[Records excerpted from a collection]
□ □ □ □ □

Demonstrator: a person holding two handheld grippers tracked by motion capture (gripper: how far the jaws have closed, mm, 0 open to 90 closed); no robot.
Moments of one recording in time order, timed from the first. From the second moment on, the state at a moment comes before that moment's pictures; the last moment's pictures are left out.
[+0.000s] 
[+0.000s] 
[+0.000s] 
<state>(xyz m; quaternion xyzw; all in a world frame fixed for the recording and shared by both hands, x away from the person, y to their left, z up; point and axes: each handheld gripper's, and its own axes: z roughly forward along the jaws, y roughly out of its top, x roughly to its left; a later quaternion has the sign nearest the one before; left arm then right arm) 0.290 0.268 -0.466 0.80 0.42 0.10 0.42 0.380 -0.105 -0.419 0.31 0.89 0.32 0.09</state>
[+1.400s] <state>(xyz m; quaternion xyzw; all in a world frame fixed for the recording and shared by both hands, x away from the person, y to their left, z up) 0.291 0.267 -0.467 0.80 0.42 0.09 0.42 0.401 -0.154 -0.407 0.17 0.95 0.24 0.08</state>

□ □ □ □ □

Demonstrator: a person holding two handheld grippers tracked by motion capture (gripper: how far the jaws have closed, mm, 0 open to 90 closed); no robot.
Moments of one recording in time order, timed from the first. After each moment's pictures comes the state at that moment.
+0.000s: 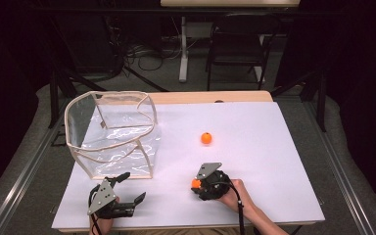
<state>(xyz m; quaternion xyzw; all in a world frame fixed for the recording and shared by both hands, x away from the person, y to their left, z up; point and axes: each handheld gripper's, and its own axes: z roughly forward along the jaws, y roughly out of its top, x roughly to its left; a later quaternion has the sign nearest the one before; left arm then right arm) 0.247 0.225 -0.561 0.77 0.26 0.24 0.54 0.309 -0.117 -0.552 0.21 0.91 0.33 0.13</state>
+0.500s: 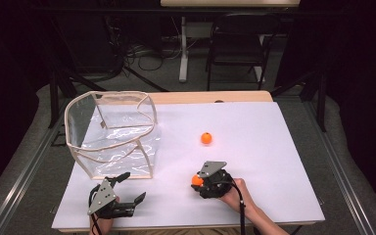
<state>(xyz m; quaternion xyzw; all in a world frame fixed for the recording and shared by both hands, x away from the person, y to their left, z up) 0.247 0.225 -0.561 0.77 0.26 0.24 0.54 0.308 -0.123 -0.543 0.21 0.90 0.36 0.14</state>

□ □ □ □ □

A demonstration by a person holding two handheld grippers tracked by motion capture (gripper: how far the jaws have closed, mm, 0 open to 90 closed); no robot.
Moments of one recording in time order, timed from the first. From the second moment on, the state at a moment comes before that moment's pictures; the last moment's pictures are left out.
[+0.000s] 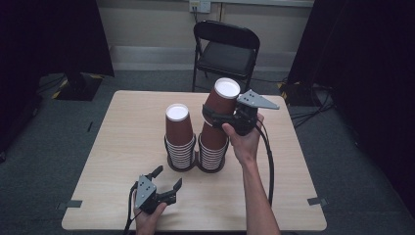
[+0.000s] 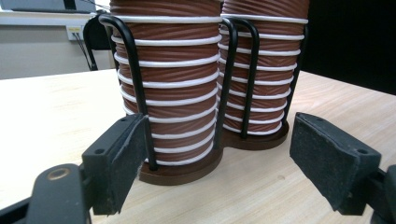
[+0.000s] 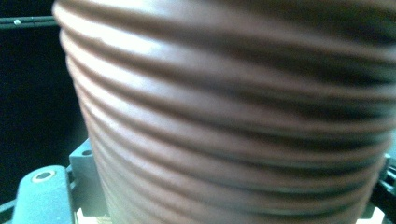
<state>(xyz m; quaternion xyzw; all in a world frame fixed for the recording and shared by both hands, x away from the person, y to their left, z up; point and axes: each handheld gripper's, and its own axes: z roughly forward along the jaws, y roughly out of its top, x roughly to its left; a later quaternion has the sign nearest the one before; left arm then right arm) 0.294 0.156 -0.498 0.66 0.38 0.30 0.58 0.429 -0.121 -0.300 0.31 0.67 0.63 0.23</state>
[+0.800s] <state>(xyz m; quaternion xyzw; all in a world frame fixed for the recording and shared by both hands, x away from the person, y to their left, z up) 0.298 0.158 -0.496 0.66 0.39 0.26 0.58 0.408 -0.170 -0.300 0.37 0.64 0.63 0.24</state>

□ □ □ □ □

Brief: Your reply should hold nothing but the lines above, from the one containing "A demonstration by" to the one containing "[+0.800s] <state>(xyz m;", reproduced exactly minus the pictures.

Response below:
A demonstration by a person holding two handheld grippers tracked by motion capture (gripper: how far the jaws have closed, mm, 0 open to 90 closed); no robot.
Moments of one recording in time order, timed from the first. From the second moment on, the state at a moment comes before that moment's pictures; the last moment's pictures are left out.
[+0.000s] 
[+0.000s] 
[+0.000s] 
<state>(xyz m; quaternion xyzw; all in a world frame fixed for the recording and shared by both hands, x away from the person, y to their left, z up; point and axes: each handheld gripper's, and its own axes: z roughly forward along the jaws, y roughly out of its top, x roughly to its left; a later quaternion has the sign nearest the one before; left arm then right arm) 0.294 0.156 -0.498 0.66 0.38 0.30 0.58 0.429 -0.121 -0.300 0.31 0.67 0.63 0.23</state>
[+0.800s] <state>(xyz m; quaternion xyzw; all in a world frame fixed for the recording and shared by both hands, x away from the person, y to their left, z up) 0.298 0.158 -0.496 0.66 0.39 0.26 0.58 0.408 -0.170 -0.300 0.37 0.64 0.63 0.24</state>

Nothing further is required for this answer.